Formulation and applications of complex network theory.

Abstract

In recent years, there has been a great surge of interest among physicists in modeling social, technological, or biological systems as networks. Analyses of large-scale networks such as the Internet have led to discoveries of many unexpected network properties, including power-law degree distributions. These discoveries have prompted physicists to devise novel ways to model networks, both computational and theoretical. In this dissertation, we present several network models and their applications. First, we study the theory of Exponential Random Graphs. We derive it from the principle of maximum entropy, thereby showing that it is the equivalent of the Gibbs ensemble for networks. Using tools of statistical physics, we solve well-known and new examples that include power-law networks and the two-star model. Our solutions confirm the existence of a first-order phase transition for the latter whose exact behavior has not been presented previously.
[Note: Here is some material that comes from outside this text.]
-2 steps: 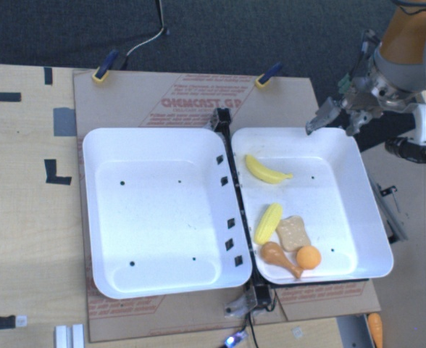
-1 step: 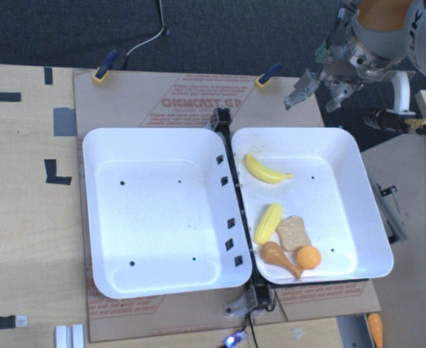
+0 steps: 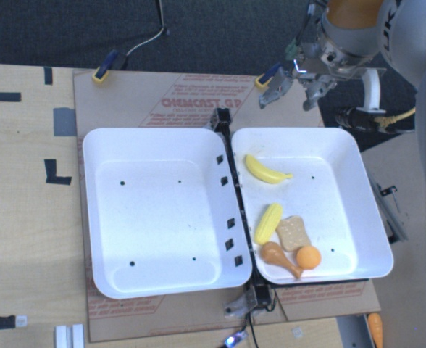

We also study degree correlations and clustering in networks. Degrees of adjacent vertices are positively correlated in social networks, whereas they are negatively correlated in other types of networks. We demonstrate that a negative degree correlation is a more natural state of a network, and therefore that social networks are an exception. We argue that variations in the number of vertices in social groups cause positive degree correlations, and analyze a model that incorporates such a mechanism. The model indeed shows a high level of degree correlation and clustering that is similar in value to those of real networks. Finally, we develop algorithms for ranking vertices in networks that represent pairwise comparisons. The first algorithm is based on the familiar concept of indirect wins and losses. The second algorithm is based on the concept of retrodictive accuracy, which is maximized by positioning as many winners above the losers as possible. We compare the rankings of American college football teams generated by our algorithms with those officially used in college football's postseason proceedings, highlighting their simliarities and differences. These studies will show that the methods of statistical physics are well-suited for studying networks. As networks of interest become larger and more complex, they will become more relevant and necessary.